Постепенно воздушное пространство двора, будто пташками певчими, заполнилось летающими кошками. Разоблачение было уже только делом времени. И оно наступило. Бабушка без лишних слов пригласила нас к себе в комнату. Она не спрашивала, что случилось, она это знала, не спрашивала кто — знала, что мы, все вместе, не важна была для нее и мера участия, «кто выше кидал» ее тоже не интересовало, как не интересовали и смягчающие обстоятельства наподобие угрызений совести, короче, в детали она не вдавалась. В руках она держала арапник.
— Это что? — спросила сестренка, которая всегда задавала вопросы.
— Арапник, собак лупить, — доходчиво объяснила бабушка, что подействовало на нас успокаивающе, так как мы собаками не были, хотя отец нас и называл так порою, когда был в хорошем расположении духа.
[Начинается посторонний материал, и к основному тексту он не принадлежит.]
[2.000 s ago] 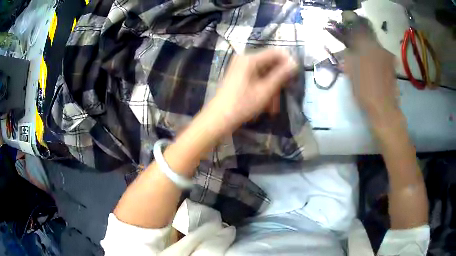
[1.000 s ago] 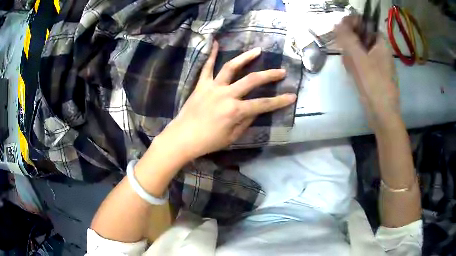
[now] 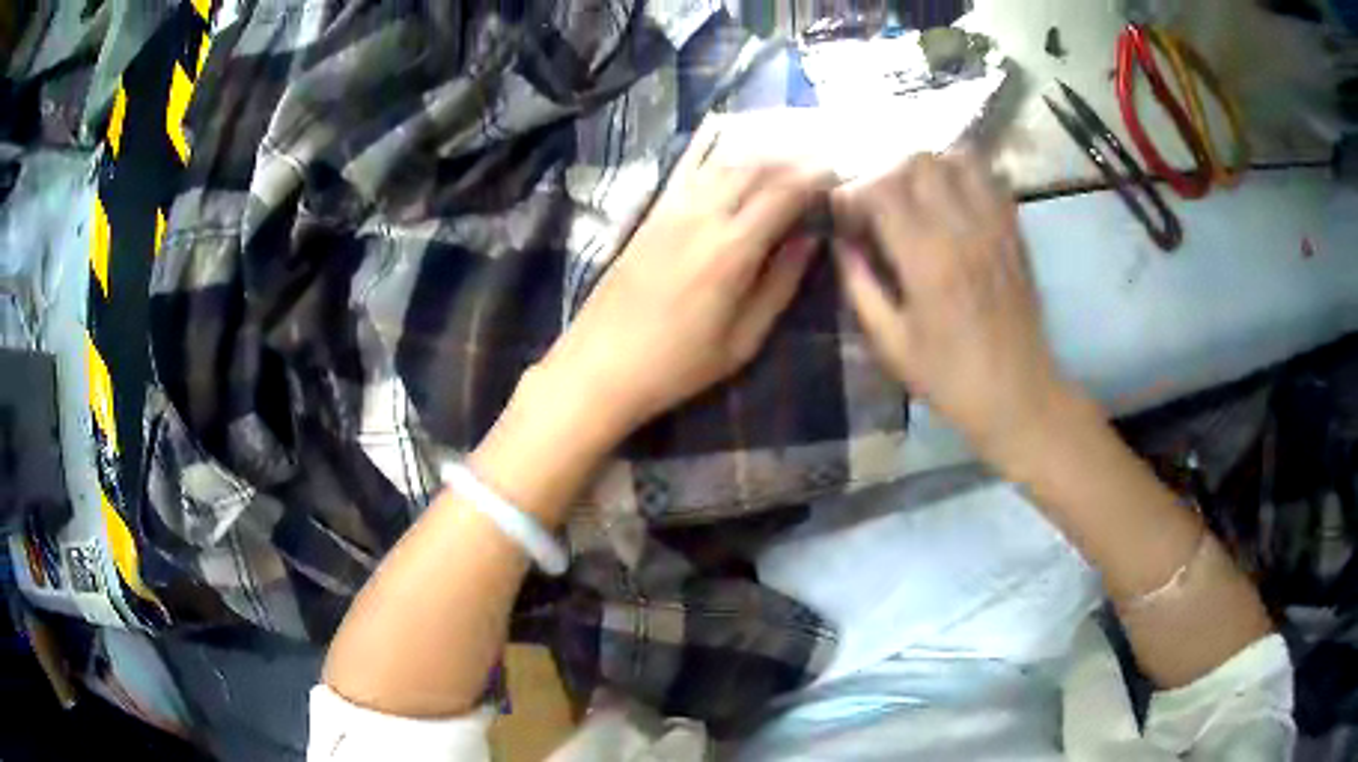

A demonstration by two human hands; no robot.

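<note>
The plaid fabric (image 3: 484,298) lies in loose folds over the table and hangs down over the lap. My left hand (image 3: 700,283) and my right hand (image 3: 953,283) meet at the fabric's right edge, fingertips bent together. Both pinch a dark bit of that edge between them. The fingertips are slightly blurred and partly hide the edge. The metal bed (image 3: 894,104) just beyond the hands glares white. The thread snips (image 3: 1114,164) lie on the table to the right, held by neither hand.
Scissors with red and yellow-orange loop handles (image 3: 1162,112) lie beside the snips at the upper right. Black-yellow hazard tape (image 3: 101,276) runs down the table's left side. The table's front edge runs below my right hand. Dark cloth shows at the lower right.
My right hand has let go of the snips, now on the table, and moved left to the fabric edge. My left hand, spread flat one second ago, has closed its fingers on the edge.
</note>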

Лицо бабушки, на первый взгляд, тоже не предвещало того безумного урагана, который вскоре на нас обрушился. Но тогда мы уже не смотрели на бабушкино лицо — оно, может, и к лучшему, — а съеживались, как могли, под ударами, пытаясь как-то защититься. На каждого пришлось по две плети, и когда мы очухались, ураган уже миновал.
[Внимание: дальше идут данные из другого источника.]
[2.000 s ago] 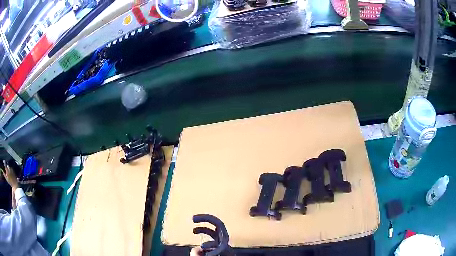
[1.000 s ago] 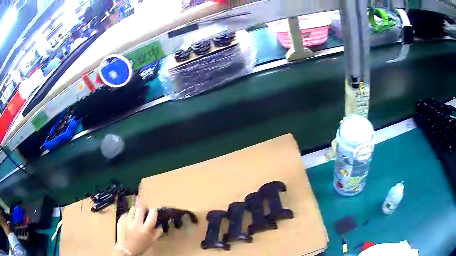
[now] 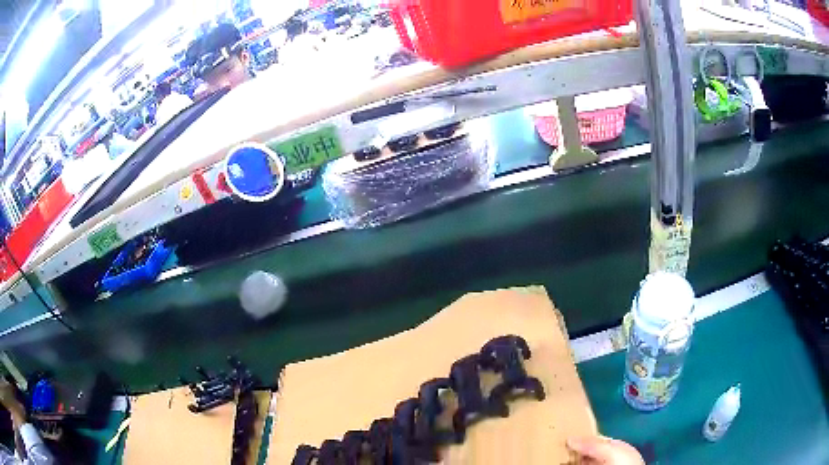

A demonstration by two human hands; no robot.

Спины наши сладко чесались, по ним, оставляя приятное ощущение, занятно бегали мурашки. Мы засмеялись. Все, кроме бабушки, которая не сердилась на нас из-за этого смеха, она вообще не сердилась на нас, по-видимому, она легко и с глубоким внутренним убеждением следовала принципу: ненавидеть не нас, а наши недостатки. Не знаю… Зато она знала, что ощущение сладкой щекотки скоро сменится жгучей болью и ломотой, и на спинах наших набухнут кровавые рубцы шириною в палец. Тело словно разрезали по рубцам — того и гляди развалится на куски. Так что мы и пошевелиться не смели. Что было самое странное — новая, крадущаяся походка, словно мы пытались незаметно скрыться. От бабушки, от закона, от самих себя? Отвратное ощущение.